As if in a daze, Ethan mumbled, “Father always said humans wouldn’t understand, that they were skittish, superstitious creatures that would as soon burn me as coerce me.”
“Your dad’s wrong, dude. Abnormal things throw most people for a loop, but they recover pretty damn quick. It’s how we managed to survive as a race, actually. Sheer adaptability. I just happen to have it in spades.”
“Right.” Again with the one-word answers. Madre de Dios, this poor word is getting past its usefulness. “You’re not exactly a normal boy. I doubt that’ll apply to anyone else.”
“Well... you’ve got me there. But hey, fledgling warlock o’mine, you’ve got me on your side, and I’m more dangerous than a mob of drunkards.” I struck a pose, and Ethan laughed. The first true laugh I’d heard from him in all our association. I had to join in. Okay, so it was the slightly hysterical laughter of an adrenaline crash, but we’d both managed to survive without permanent brain damage.
“As my first human friend, then, you’ll have to explain to me what the hell a ‘rave’ is. I was invited to one by this blundering thing of a girl who could scarcely speak for all her giggling.”

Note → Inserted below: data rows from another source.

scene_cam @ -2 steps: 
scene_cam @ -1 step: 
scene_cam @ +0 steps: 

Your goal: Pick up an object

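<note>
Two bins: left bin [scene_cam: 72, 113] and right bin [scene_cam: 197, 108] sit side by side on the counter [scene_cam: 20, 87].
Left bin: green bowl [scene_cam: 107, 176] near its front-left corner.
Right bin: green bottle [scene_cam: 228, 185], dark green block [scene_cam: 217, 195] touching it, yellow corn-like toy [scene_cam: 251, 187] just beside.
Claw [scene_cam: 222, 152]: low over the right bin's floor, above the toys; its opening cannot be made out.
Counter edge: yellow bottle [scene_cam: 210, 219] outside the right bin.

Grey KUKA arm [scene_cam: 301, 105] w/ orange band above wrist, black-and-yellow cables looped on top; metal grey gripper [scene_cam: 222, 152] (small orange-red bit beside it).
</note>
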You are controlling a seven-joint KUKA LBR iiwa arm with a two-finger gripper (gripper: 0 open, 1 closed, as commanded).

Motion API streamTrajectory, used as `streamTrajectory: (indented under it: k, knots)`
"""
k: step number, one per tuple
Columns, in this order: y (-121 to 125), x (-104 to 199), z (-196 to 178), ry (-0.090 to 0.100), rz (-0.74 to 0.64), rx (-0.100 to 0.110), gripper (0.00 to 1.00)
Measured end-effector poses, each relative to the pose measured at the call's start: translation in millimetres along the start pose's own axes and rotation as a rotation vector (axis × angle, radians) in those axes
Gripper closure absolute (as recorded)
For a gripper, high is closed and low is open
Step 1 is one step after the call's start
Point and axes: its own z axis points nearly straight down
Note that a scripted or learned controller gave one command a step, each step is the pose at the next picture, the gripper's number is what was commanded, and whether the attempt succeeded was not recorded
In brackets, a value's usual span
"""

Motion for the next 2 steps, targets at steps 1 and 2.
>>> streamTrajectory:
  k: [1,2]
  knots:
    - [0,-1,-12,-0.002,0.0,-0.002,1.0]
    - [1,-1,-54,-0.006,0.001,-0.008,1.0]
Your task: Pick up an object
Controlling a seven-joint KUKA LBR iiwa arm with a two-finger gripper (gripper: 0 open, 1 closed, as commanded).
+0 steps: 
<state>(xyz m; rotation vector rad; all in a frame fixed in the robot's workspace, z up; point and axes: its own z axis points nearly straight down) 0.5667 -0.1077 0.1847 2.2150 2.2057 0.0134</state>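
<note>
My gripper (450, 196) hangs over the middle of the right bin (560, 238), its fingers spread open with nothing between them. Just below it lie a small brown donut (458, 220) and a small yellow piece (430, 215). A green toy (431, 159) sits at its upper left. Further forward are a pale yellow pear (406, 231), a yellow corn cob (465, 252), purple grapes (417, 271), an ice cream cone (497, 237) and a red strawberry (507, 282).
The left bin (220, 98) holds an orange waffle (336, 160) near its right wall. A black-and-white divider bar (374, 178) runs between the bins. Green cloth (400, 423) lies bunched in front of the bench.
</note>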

“Tsk, tsk, Ethan, there is so much of your education that is lacking.”
“I’ll bet you can’t conjure a girl you’re flirting with her favorite flowers.”
“...I hate you.”
This is what
one site had to say about the character:
[ETHAN DALLOWAY] 14, a cute but insecure warlock, the loyal son of Edgar, he is
one of the visiting Hallowteentown kids who shows an aptitude for the theatre
department. He uses his acting skills to help his father by trapping his friend, Cassie,
in a witch glass. But Ethan ultimately sides with Marnie against Edgar, choosing
instead to stay in the human world
This is what I have to say about the character:
Ethan Dalloway: A somewhat uppity warlock from Halloweentown, his dad is one of the council members and just an all-round bad guy. Ethan was raised to believe the two worlds should be utterly separate, and that he is far better than anything human. But he’s willing to give all that stuff a chance, and eventually decides that his father is utterly wrong. I’ve always wondered what made him change his mind... Anyway, Ethan can be snobbish, but he has a real talent for acting, and is genuinely upset with his father for being a moron, though he lets his concerns get overridden. Ethan’s quite powerful, and more than little smart, but hey, with your scary dad always over your shoulder, just waiting to beat you down for messing up even a little… who’d do well? He’s far older than 14, by the way. Disney just puts the character at that age to make its target audience identify. Think 17, 18.
P.S. No, Ethan does not trap Cassie in a witching glass. His father does. The glass merely belongs to Ethan.
This picture is merely of the actor, Lucas Grabeel. Ethan Dalloway himself would not dress like that, nor appear in a court room. Duh.